Exercise details -> Reproduce the data in full, exactly as it appears.

Given data ->

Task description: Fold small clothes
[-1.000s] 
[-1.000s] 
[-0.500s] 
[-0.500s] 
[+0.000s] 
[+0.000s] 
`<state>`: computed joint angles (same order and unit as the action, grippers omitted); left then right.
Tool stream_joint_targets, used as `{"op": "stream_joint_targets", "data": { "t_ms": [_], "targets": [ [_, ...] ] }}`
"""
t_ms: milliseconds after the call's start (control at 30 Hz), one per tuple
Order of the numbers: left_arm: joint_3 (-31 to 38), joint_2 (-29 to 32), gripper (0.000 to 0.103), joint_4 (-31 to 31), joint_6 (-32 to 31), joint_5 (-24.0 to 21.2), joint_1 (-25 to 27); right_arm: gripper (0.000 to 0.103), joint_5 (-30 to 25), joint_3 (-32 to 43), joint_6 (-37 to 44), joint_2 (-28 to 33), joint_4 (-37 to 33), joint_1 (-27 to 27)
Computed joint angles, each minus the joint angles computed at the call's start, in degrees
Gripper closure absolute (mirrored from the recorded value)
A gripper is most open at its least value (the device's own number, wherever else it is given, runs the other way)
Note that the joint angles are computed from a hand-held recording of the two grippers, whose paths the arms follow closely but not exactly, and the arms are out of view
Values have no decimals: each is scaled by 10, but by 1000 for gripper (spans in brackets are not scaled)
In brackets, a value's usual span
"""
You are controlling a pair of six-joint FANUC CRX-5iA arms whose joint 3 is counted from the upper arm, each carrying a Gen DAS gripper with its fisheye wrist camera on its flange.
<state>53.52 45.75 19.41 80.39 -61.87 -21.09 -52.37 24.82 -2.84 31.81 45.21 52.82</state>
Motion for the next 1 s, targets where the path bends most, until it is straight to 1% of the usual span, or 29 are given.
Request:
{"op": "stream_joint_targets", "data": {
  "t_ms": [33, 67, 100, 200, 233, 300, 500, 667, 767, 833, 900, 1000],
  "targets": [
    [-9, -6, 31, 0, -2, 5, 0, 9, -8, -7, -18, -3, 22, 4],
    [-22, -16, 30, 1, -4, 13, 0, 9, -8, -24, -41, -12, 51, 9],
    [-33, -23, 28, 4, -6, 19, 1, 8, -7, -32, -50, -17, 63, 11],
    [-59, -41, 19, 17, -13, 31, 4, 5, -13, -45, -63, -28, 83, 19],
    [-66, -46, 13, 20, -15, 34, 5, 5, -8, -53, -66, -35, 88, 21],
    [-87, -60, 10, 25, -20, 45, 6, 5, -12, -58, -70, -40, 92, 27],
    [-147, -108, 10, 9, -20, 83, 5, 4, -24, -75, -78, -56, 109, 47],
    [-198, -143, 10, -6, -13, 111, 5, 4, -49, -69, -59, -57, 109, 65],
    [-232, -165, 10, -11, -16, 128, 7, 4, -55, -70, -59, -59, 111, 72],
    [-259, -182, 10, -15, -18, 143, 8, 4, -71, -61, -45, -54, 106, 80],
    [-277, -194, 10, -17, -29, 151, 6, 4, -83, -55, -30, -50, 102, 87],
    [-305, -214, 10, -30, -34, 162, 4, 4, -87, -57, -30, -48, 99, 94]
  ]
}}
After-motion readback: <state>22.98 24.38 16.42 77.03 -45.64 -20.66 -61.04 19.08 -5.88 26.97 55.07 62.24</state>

Completed exercise ->
Task description: Fold small clothes
[-1.000s] 
[-1.000s] 
[-0.500s] 
[-0.500s] 
[+0.000s] 
[+0.000s] 
`<state>`: computed joint angles (same order and unit as the action, grippers omitted); left then right.
Tool stream_joint_targets, used as `{"op": "stream_joint_targets", "data": { "t_ms": [_], "targets": [ [_, ...] ] }}`
"""
t_ms: milliseconds after the call's start (control at 30 Hz), one per tuple
Order of the numbers: left_arm: joint_3 (-31 to 38), joint_2 (-29 to 32), gripper (0.000 to 0.103), joint_4 (-31 to 31), joint_6 (-32 to 31), joint_5 (-24.0 to 21.2), joint_1 (-25 to 27); right_arm: gripper (0.000 to 0.103), joint_5 (-30 to 25), joint_3 (-32 to 43), joint_6 (-37 to 44), joint_2 (-28 to 33), joint_4 (-37 to 33), joint_1 (-27 to 27)
Computed joint angles, each minus the joint angles computed at the call's start, in degrees
Gripper closure absolute (mirrored from the recorded value)
A gripper is most open at its least value (the device's own number, wherever else it is given, runs the other way)
Note that the joint angles are computed from a hand-held recording of the two grippers, whose paths the arms follow closely but not exactly, and the arms are out of view
Values have no decimals: each is scaled by 10, but by 1000 for gripper (spans in brackets are not scaled)
In brackets, a value's usual span
"""
You are controlling a pair of six-joint FANUC CRX-5iA arms whose joint 3 is counted from the upper arm, each carrying a Gen DAS gripper with its fisheye wrist camera on its flange.
<state>53.52 45.75 19.41 80.39 -61.87 -21.09 -52.37 24.82 -2.84 31.81 45.21 52.82</state>
Motion for the next 1 s, targets where the path bends most, until it is straight to 1% of the usual span, or 29 are given.
Request:
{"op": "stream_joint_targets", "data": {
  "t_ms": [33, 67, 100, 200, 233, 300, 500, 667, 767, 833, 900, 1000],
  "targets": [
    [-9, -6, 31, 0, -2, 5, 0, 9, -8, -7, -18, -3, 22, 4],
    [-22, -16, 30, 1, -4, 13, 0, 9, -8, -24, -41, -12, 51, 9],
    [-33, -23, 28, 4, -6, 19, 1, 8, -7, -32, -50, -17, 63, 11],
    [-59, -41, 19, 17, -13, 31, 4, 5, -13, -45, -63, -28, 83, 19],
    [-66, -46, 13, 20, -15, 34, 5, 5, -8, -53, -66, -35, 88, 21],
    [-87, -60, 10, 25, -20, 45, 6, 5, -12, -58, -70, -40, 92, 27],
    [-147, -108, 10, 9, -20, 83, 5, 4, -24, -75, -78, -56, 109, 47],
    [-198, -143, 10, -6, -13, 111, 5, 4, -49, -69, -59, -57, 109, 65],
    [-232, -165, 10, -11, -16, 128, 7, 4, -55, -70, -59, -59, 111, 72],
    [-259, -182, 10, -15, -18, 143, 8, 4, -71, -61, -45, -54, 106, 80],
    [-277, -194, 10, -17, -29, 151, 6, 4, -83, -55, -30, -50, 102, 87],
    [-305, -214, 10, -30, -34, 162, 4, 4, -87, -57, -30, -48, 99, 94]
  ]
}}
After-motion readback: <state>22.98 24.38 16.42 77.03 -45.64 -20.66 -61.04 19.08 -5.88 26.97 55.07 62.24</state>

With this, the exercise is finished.